What is needed » From the line containing "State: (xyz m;" through the last line of the material, copy every line exactly, both ends inclusive; do not copy pictures.

━━━

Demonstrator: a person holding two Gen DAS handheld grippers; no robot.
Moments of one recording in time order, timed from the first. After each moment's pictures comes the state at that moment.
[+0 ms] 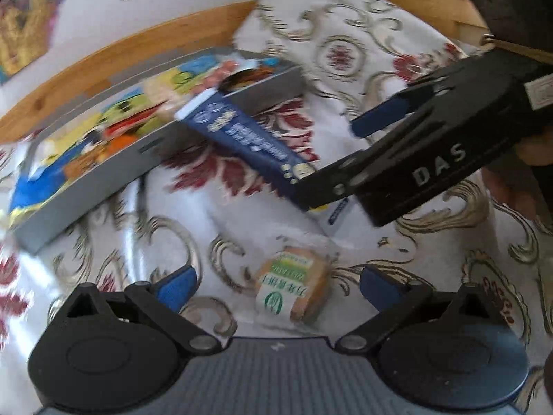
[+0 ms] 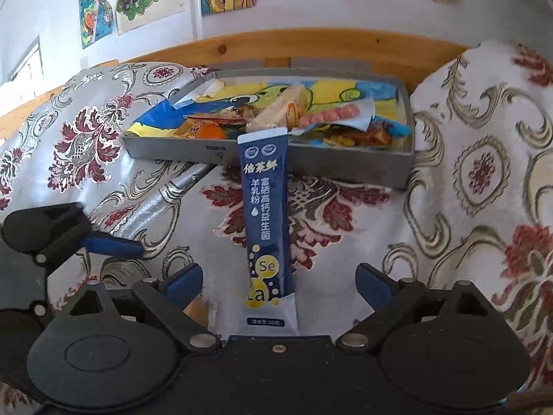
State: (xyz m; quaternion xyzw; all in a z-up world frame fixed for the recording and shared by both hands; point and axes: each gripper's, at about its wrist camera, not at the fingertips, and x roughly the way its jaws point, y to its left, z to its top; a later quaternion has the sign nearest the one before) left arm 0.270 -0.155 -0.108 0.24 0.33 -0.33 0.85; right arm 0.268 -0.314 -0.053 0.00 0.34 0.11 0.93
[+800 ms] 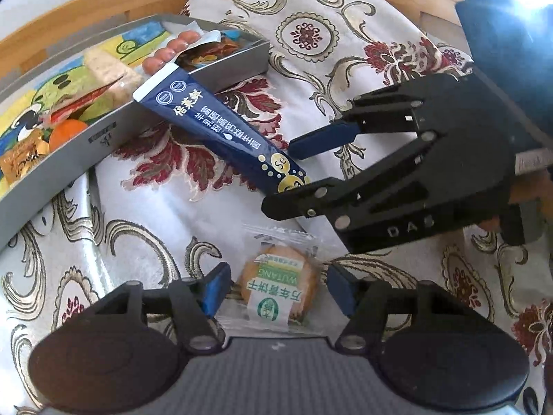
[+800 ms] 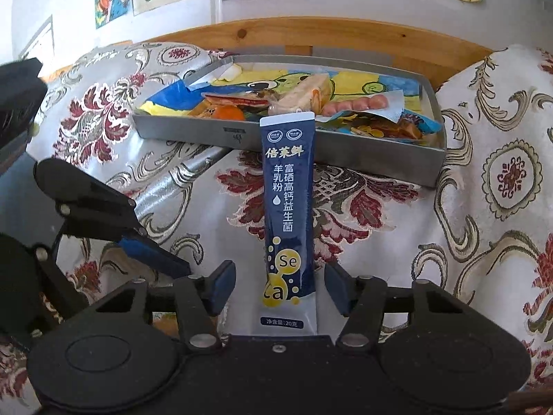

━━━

Output below »
State: (xyz m; quaternion xyzw; all in a z-up world frame fixed for the recording and shared by both hands; point and axes: each gripper's, at about its wrist camera, not at the fingertips, and x roughly the way its jaws point, y to its left, z to its top; a later quaternion has the sign nearest the one before) left arm 0.270 -0.155 -0.108 0.24 0.33 -0.33 0.85; right arm 0.268 -0.314 -0.053 0.00 0.34 0.11 0.93
[+800 ms] 
[+800 ms] 

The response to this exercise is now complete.